-- Task instructions --
Copy out each line of the material in which the word "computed" can be found.

-- Information shown --
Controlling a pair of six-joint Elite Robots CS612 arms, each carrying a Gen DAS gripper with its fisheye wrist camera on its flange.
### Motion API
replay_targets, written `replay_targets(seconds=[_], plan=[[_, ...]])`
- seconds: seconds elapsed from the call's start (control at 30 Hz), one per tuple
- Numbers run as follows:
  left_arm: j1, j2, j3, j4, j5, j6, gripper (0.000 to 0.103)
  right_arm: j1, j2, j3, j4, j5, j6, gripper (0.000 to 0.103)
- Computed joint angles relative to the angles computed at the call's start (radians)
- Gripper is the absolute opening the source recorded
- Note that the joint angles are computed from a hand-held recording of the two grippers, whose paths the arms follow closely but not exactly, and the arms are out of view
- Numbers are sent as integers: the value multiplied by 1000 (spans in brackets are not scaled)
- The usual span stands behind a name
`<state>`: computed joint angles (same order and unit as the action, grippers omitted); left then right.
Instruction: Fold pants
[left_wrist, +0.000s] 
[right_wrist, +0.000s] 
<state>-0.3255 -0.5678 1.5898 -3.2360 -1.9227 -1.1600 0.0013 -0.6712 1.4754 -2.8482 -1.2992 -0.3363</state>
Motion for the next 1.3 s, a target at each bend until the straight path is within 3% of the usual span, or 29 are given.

-- Solution to the exercise --
- Computed joint angles relative to the angles computed at the call's start (radians)
- Note that the joint angles are computed from a hand-held recording of the two grippers, whose paths the arms follow closely but not exactly, and the arms are out of view
`<state>`: computed joint angles (same order and unit as the action, grippers omitted); left then right.

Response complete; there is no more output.